In Großbritannien ist in einer mühseligen Arbeit, die mehrere Jahrzehnte in Anspruch nahm, zunächst die Konservative Partei (Thatcher), dann Labour (Blair) umgekrempelt worden. Mag sein, dass Angela Merkel ihre CDU inzwischen ebenso weit hat. Man weiß es nicht genau. Deutlich schief ging das Manöver in der SPD: dem hoffnungsvollen Herrn Schröder ist es letztlich doch nicht gelungen, die ganze Partei für die Agenda 2010 und Hartz IV zu gewinnen. Der Unterschied zu Blairs zeitweiligem Erfolg liegt nicht in der inneren Beschaffenheit der beiden Parteien, sondern am Wahlrecht. In Großbritannien haben Kleinorganisationen keine Chance. Die SPD verlor schon unter Schmidt an die Grünen, jetzt hat sie die Linke am Hals.

Weil das so ist, irrt Westerwelle vielleicht, wenn er auf einen baldigen Koalitionsbruch spekuliert. Die derzeitige Mehrheit im Bundestag reicht für eine Regierungsbeteiligung der FDP nicht aus. Neuwahlen kann die SPD nicht wollen. Sie kämen nur, falls Merkel sich davon einen Erdrutschsieg versprechen könnte. Gegenwärtig ist der nicht sicher, und es gibt ein Risiko: dann käme die SPD in die Opposition, und die wäre zusammen mit den Grünen und der neuen Linken sogar stark. Man hätte zwar die Mehrheit, aber nicht die Hegemonie.

Wer mehr Geduld aufbringt, verspricht sich vielleicht etwas von einer langsamen Zerlegung der SPD, und zwar durchaus unter indirekter Nutzung der neuen Linkspartei. Vor deren Gründungsparteitag kam Oskar Lafontaine in der FAZ in zwei ausführlichen Interviews (mit Foto) zu Wort. Wird die SPD geschwächt, bliebe sie immer noch groß genug für eine neue Koalition mit der Union. Auf die Dauer wird sie das nicht wollen, aber ihr Schrumpfen ist zunächst einmal gut für die Konservativen. Die Linke würde dann im Parteiensystem wirken wie die Nieren im Körper: sie entsorgt die Abstoffe, die für den ökonomisch-politischen Kreislauf des Kapitalismus nicht benötigt werden.

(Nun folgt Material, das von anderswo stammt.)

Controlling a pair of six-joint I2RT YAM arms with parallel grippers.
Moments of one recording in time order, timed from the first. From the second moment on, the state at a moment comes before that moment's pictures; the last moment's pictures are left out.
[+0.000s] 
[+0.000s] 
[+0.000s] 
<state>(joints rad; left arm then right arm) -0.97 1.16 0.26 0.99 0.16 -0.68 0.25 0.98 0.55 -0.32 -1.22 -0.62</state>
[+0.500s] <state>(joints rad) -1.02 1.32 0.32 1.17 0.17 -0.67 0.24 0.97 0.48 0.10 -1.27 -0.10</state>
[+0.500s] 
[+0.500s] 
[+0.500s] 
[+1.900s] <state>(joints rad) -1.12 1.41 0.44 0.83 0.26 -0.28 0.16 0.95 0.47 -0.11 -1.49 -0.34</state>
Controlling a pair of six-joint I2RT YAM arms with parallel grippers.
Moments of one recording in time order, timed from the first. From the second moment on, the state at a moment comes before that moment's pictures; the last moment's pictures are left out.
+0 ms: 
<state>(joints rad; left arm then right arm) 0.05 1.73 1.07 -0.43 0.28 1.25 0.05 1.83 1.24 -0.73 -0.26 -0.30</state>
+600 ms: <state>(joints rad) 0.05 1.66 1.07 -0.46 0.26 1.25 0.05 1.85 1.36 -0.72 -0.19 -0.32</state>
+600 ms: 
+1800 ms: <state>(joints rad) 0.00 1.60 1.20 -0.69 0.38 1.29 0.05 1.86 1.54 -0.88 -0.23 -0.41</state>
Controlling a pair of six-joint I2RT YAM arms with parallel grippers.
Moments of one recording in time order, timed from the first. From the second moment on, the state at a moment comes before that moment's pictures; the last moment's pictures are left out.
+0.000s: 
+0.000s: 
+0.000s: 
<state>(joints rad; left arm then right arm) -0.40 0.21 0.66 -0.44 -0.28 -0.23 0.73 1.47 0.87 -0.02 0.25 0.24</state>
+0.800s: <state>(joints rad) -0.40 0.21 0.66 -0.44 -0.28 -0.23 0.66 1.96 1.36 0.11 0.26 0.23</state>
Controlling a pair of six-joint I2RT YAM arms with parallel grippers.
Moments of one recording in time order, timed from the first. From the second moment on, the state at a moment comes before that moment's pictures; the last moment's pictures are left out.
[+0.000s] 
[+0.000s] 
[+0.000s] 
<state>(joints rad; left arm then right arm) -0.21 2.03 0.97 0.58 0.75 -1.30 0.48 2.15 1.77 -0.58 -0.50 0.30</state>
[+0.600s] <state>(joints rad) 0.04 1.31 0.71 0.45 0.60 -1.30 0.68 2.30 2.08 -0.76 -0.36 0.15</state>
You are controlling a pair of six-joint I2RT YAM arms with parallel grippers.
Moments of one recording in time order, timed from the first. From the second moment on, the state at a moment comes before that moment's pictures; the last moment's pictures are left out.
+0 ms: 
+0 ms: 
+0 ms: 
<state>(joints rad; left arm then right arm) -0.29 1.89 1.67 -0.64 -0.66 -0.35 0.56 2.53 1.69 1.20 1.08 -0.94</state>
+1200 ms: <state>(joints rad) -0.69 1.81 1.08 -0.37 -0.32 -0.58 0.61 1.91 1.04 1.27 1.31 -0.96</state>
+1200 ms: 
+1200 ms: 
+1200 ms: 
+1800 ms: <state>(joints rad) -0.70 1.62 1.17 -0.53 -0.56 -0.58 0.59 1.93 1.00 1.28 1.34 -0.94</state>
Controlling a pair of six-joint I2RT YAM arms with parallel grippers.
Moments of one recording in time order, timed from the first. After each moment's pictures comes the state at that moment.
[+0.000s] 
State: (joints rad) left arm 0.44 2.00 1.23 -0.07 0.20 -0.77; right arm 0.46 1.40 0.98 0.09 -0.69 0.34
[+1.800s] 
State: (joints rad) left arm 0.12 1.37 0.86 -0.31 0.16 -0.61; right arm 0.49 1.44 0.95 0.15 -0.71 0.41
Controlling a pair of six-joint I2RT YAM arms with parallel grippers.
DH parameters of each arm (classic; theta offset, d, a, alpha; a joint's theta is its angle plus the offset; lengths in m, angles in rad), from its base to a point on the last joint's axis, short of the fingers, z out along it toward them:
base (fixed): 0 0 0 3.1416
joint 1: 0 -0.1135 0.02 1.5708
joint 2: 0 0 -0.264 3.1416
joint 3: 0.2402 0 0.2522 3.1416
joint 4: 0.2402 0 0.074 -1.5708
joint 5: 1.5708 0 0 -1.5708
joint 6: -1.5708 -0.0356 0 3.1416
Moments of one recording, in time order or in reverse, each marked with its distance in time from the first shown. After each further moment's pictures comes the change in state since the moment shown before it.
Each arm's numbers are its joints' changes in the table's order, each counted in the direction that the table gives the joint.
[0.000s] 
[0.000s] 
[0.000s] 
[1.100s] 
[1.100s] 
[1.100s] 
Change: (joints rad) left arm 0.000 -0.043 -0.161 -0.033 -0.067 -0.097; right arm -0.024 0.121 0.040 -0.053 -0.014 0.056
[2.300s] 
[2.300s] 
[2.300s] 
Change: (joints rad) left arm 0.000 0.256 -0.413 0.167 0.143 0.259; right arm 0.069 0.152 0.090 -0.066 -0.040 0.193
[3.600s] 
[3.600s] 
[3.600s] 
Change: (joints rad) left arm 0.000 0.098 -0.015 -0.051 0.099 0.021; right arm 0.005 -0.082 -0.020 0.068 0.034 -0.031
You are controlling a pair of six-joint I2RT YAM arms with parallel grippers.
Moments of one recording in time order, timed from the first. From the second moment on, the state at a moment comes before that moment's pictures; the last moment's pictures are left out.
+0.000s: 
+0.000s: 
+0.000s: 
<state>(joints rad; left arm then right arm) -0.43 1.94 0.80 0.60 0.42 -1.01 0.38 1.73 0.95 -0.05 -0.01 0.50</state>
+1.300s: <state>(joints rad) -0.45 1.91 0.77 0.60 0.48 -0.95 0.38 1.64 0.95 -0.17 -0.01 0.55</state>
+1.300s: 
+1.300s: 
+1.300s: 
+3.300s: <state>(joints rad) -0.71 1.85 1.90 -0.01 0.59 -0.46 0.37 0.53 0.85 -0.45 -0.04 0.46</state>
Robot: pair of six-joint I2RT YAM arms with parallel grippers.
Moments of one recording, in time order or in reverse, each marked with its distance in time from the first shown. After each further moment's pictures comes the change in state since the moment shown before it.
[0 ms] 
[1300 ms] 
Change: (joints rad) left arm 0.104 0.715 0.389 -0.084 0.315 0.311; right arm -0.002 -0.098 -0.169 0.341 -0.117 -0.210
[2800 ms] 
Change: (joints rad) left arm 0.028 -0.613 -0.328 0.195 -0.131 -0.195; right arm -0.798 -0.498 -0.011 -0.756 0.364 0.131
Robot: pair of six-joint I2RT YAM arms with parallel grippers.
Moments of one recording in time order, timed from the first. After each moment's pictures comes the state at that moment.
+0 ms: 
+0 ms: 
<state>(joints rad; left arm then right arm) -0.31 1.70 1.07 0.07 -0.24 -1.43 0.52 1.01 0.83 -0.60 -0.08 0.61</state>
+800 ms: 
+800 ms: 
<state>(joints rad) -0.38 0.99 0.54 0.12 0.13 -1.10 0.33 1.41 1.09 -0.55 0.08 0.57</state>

Dass es auch eine andere Option gibt, ließ sich ebenfalls der FAZ entnehmen: nach der Wahl zur Bremer Bürgerschaft rechnete sie vor, Grüne, SPD und Linke hätten jetzt schon eine Mehrheit. Fänden sie zusammen, gäbe es eine neue Republik. Statt einer Niere haben wir es dann mit dem Motor einer Wende in den "demokratischen Sozialismus" zu tun. Lafontaine sagt es poetischer: Das Herz schlägt links. Welche Variante ist wahrscheinlicher? Hierüber macht sich jetzt so mancher seine Gedanken und behält sie für sich.

Georg Fülberth ist Buchautor und Politikwissenschaftler.